WWWの簡単な歴史にも触れられているうえ、タグと要素についても触れられており、まさに「基本」だと感じました。XTMLやi-mode対応のHTMLの事まで書いてあるので感心しました。
本書が2000年より改版されていないことを不安視する方もいますが、現在最もよく使われる HTML は 1999 年に勧告された HTML4.01 ですし、1998 年に勧告された CSS2 以降スタイルシートの仕様にも大きな動きがありません。本書の読者である初級~中級者には、現在も十分に有用な本といえます。
W3C の勧告に準拠していることを謳う本は多いのですが、実際には著者の多くは仕様書を読んでいないか、皮相的なレベルの理解にとどまっています。その点、本書は概ね信頼できます。初級者向けの嘘やごまかしを避け、ありがちな誤解についてきちんと注意し、正しい理解に導こうとしています。
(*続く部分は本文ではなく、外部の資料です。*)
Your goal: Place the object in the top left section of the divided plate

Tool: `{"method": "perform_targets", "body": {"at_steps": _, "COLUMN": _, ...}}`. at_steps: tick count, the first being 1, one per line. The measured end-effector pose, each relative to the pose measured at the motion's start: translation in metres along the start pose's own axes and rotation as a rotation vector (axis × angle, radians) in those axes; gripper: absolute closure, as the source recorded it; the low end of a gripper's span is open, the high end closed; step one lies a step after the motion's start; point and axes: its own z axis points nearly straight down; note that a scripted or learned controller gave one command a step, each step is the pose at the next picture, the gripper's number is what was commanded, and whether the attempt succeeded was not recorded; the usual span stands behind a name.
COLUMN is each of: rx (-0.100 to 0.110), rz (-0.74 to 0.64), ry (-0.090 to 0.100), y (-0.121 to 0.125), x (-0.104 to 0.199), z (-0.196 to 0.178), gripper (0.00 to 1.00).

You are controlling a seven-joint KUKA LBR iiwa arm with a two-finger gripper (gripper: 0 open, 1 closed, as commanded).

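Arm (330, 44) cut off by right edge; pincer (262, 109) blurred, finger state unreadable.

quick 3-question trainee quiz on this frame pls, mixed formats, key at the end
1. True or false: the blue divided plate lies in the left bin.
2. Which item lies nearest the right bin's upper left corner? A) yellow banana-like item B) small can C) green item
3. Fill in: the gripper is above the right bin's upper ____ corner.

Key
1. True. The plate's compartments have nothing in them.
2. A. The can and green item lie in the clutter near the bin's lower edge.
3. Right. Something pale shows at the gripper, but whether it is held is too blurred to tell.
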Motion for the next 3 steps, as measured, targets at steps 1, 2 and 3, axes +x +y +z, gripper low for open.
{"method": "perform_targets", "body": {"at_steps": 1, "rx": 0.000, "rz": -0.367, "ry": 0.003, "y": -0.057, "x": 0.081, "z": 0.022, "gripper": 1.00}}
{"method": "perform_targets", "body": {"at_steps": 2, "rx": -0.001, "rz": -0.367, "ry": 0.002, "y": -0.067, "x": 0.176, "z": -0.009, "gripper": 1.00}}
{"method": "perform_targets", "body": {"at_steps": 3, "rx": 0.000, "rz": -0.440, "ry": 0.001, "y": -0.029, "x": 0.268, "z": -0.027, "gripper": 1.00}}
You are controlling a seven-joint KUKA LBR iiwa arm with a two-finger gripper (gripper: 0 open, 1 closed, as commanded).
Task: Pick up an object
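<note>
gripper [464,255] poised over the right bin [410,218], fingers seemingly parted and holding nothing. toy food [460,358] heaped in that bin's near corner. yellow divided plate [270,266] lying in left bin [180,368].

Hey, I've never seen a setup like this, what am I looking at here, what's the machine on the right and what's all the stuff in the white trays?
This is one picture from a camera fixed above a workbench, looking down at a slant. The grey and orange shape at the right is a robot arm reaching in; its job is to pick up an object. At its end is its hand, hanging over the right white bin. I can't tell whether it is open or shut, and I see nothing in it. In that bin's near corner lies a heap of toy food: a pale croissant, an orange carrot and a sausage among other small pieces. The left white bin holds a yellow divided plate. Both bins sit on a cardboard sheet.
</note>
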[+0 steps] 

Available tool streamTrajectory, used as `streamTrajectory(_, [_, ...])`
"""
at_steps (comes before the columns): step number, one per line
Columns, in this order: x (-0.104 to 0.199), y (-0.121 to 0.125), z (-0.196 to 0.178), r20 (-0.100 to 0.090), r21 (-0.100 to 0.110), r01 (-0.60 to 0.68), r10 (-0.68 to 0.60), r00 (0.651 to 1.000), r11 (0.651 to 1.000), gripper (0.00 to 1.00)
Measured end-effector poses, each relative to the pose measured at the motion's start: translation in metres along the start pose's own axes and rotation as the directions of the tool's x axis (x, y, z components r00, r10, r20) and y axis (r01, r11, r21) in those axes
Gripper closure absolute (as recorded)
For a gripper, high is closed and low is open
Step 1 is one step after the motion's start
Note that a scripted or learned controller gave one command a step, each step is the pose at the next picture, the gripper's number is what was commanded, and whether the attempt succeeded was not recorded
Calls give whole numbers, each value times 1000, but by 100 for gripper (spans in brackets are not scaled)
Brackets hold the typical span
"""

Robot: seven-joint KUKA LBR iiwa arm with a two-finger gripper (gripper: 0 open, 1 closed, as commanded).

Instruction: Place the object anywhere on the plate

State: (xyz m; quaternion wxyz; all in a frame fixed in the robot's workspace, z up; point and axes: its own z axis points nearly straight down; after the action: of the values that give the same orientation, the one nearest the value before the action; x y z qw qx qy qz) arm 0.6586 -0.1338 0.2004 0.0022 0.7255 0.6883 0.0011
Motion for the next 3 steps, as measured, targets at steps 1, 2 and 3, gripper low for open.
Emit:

HTML のリファレンスに求められる基本の解説、要素の意味・使い方、属性の意味・使い方、各要素の入れ子規則……これらすべてにきちんとした解説を試みています。
本書は良書ですが、現時点では積極的には薦めません。現在、入門者向け解説書なら「HTMLとスタイルシートによる最新Webサイト作成術」、初級者向けリファレンスなら「プチリファレンスHTML」、初級者向け解説書なら「はじめてのホームページHTML入門」、中級者向け解説書なら「ユニバーサルHTML/XHTML」、中級者向けリファレンスなら「詳解 HTML&XHTML&CSS辞典」があります。これらの傑作が既にある中、本書はいずれの用途においても最高の一冊とはいい難い面があります。この点、よくご注意ください。